Antrix Corporation, ISRO's commercial entity, has quietly taken up direct overseas marketing of Indian remote-sensing (IRS) data. It's curtains for its decade-old tie-up with the erstwhile Space Imaging Corp, which was selling the data almost across the world.

Antrix's Executive Director, Mr K.R. Sridhara Murthi, confirmed that his company now deals with its overseas markets for IRS imageries directly. The exclusive arrangement with Space Imaging (SI), its marketing ally since 1994, ceased automatically when Orbimage acquired the US-based SI earlier this year, Mr Murthi told Business Line.
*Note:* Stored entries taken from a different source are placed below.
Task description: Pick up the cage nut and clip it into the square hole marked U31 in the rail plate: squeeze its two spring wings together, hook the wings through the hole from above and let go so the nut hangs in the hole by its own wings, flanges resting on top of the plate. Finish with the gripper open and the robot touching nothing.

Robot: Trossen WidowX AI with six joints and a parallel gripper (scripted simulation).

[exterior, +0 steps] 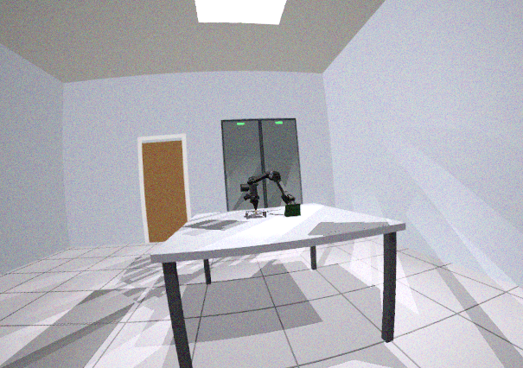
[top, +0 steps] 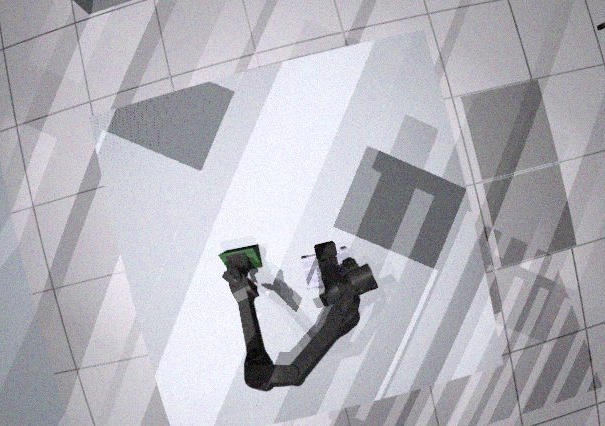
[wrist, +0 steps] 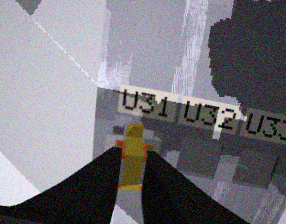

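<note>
Right now the cage nut is 10 mm below my gripper tip.
</note>
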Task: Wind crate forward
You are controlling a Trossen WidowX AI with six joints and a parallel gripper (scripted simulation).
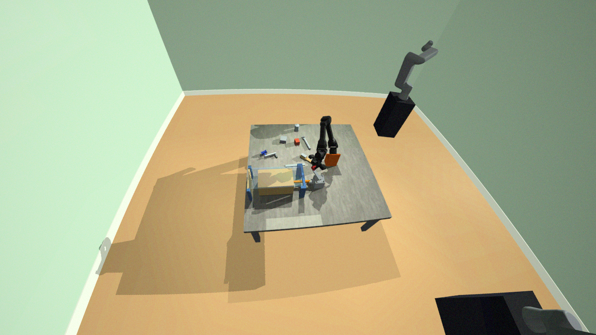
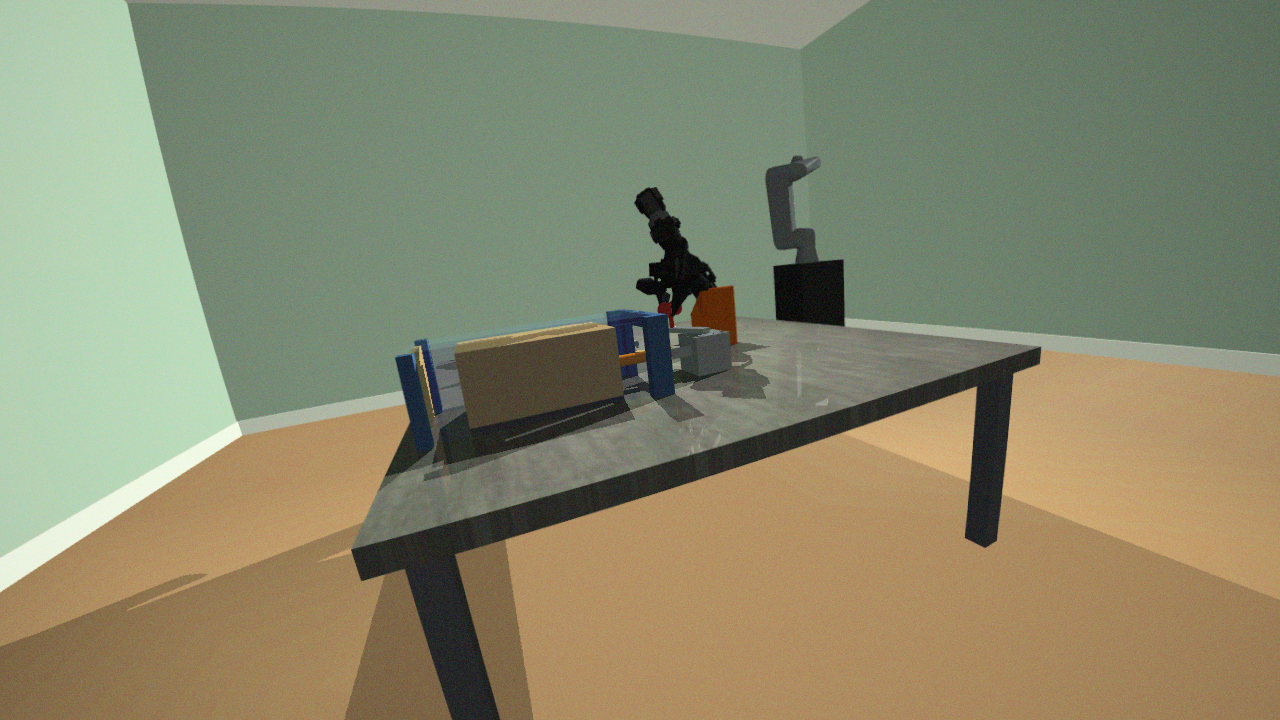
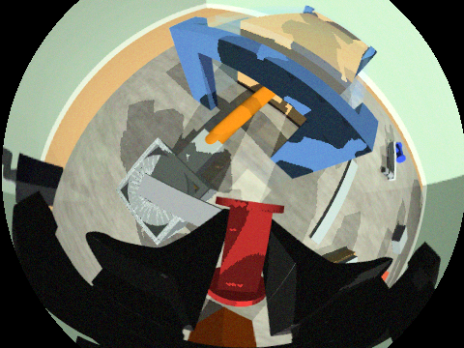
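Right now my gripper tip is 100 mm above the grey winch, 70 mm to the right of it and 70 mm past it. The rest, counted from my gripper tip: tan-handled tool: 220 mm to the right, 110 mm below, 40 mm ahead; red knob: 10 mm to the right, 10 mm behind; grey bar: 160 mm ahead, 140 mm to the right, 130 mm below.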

In January 2004, Antrix and SI extended a contract to market downlinks and imageries from ISRO's Resourcesat. Now, Antrix has worked out an understanding with GeoEye - the post-merger entity of SI and Orbimage - to service part of that older deal, according to Mr Murthi.

New strategy

The new `direct' strategy "would involve expanding reseller network; selective licensing and addition of international ground stations for future satellites; and engagement of dedicated market alliances that work exclusively to enhance the IRS brand impact."

Antrix has linked up with a polar station in Norway for downlinks and may set up one in Antarctica. Tie-ups are happening with resellers in Turkey, Brazil, Canada, Greece and Australia. It would also rely on international ground stations for easy downlink and territorial market development.

The market mix would also warrant strengthening Antrix's 50-strong core marketing and customer support team, all at an investment of around $ 2 million (about Rs 9 crore) over the next couple of years, Mr Murthi said.

The move to go it alone reportedly also stems from the successor company's waning commitment to building ISRO's pie in a highly volatile $1-billion-strong imagery market. That, in turn, is because US sellers are said to be anyway nurtured well by US geospatial-intelligence agencies such as the NGA that buy up the bulk of high-resolution data for the military under special federal programmes.

So far, Indian imagery products and services worth $60 million (about Rs 270 crore) have been exported worldwide. ISRO entered the global Earth imageries market with a bang in 1994 with IRS-1C data and quickly gained ground against established US and French players. Today, it is one of the three top producers of high-quality data.

This would soon include the one-metre data that will be commercially available from the upcoming Cartosat-2; and significantly boost Antrix's revenue (of over Rs 400 crore) and market share when that happens, Mr Murthi said.